→ Aim of the exercise
Please return the lines below verbatim, beginning at the one that has "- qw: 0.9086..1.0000" and stopping after the one that has "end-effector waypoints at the", and add no other lines.
[Opening Dataset content section]
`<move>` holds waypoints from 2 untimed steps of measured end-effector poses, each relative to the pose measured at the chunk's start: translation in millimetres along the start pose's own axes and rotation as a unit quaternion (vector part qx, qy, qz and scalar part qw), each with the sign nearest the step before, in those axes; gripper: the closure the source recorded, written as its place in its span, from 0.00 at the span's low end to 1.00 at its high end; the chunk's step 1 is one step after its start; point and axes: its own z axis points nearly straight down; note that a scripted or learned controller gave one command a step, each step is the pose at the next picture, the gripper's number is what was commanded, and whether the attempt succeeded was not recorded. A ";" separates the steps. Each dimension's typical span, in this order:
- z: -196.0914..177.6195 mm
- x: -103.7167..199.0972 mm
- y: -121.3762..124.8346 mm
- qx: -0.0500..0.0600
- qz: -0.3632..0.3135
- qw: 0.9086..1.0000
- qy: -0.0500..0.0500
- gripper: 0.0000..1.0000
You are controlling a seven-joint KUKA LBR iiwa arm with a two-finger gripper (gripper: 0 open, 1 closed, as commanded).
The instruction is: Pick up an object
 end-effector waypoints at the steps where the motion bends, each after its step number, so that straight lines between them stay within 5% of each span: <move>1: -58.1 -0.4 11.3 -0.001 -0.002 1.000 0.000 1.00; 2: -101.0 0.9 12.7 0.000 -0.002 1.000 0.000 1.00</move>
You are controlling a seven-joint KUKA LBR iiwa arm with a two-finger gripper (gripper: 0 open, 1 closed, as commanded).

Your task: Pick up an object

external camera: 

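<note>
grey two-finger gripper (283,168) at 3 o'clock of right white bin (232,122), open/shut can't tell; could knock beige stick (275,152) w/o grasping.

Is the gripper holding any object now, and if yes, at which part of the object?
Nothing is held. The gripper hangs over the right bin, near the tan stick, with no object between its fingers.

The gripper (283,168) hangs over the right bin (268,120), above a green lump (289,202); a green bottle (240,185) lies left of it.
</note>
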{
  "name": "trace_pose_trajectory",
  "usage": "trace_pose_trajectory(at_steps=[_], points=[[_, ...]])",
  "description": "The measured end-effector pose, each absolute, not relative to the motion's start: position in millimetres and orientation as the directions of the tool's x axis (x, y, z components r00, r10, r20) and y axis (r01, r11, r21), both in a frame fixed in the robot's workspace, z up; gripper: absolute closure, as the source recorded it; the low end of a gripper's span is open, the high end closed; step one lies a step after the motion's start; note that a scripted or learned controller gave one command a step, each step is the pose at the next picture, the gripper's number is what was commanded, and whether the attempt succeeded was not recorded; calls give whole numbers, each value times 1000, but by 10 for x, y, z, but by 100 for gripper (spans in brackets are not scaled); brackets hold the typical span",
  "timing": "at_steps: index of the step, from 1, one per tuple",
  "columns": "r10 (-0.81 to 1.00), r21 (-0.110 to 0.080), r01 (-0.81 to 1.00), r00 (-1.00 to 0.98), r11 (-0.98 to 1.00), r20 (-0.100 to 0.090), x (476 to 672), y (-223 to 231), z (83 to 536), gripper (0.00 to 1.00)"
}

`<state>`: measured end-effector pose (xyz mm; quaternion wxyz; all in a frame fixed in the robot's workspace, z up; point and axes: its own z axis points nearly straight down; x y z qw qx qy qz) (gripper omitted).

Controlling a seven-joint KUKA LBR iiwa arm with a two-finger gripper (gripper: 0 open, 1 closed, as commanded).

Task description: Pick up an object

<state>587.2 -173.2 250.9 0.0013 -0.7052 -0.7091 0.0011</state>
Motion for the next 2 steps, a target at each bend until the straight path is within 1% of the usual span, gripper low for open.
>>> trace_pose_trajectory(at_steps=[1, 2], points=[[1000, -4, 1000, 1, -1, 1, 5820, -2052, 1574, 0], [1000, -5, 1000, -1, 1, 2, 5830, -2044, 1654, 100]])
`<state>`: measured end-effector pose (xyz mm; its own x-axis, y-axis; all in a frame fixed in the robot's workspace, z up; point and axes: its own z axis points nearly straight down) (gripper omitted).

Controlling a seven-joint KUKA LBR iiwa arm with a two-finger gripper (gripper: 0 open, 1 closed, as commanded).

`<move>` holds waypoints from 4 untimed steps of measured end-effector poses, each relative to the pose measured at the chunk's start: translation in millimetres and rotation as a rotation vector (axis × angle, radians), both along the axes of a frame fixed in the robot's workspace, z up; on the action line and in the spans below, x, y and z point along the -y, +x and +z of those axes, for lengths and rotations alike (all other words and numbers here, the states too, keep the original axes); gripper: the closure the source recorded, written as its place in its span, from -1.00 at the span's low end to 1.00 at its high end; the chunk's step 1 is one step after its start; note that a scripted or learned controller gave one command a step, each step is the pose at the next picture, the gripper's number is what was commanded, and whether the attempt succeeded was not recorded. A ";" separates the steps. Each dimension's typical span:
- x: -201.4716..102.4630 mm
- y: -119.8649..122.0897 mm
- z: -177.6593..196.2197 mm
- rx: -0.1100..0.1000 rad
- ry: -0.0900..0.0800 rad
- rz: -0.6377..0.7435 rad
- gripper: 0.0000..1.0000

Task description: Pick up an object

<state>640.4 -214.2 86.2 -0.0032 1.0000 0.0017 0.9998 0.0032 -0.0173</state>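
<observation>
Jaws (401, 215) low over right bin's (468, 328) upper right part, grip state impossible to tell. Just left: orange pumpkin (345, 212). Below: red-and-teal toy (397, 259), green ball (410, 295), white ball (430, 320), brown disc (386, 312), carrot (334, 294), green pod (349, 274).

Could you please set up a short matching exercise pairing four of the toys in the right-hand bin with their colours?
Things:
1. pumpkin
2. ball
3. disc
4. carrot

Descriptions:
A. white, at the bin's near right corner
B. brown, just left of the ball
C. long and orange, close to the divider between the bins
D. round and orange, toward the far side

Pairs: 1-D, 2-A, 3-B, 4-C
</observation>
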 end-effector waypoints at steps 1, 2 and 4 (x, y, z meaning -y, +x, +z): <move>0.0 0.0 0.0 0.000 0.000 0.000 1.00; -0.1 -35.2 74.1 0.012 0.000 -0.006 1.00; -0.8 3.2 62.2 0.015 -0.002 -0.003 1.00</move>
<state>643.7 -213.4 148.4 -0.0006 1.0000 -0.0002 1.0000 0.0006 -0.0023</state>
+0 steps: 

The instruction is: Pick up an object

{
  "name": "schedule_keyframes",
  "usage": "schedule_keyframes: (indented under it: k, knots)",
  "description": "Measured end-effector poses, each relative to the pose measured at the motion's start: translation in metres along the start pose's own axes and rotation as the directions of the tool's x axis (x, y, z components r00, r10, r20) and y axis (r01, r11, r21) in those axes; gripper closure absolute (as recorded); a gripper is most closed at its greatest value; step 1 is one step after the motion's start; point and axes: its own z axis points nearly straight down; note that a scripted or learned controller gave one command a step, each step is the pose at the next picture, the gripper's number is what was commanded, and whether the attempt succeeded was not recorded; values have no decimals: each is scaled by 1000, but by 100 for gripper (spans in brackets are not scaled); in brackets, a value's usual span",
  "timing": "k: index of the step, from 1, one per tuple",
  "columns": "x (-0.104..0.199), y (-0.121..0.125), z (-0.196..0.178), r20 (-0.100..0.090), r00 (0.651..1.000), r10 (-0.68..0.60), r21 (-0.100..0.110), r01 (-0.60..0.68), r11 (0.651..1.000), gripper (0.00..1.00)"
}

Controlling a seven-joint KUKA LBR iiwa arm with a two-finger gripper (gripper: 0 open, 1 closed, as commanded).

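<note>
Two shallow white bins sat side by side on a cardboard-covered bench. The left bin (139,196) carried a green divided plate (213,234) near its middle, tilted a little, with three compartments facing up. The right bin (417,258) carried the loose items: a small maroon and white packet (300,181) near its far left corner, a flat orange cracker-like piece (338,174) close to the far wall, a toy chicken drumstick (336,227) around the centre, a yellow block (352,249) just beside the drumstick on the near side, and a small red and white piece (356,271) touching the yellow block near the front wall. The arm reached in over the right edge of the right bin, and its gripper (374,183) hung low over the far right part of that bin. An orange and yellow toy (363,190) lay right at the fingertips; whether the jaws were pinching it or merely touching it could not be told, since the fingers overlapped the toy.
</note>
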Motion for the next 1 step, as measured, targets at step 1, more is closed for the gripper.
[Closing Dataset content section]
→ Final answer
- qw: 0.9086..1.0000
- qy: -0.0500..0.0500
- gripper: 0.0000..1.0000
You are controlling a seven-joint KUKA LBR iiwa arm with a two-finger gripper (gripper: 0 open, 1 closed, as commanded).
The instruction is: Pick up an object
 end-effector waypoints at the steps where the motion bends, each after its step number, so that straight lines between them stay within 5% of each span: <move>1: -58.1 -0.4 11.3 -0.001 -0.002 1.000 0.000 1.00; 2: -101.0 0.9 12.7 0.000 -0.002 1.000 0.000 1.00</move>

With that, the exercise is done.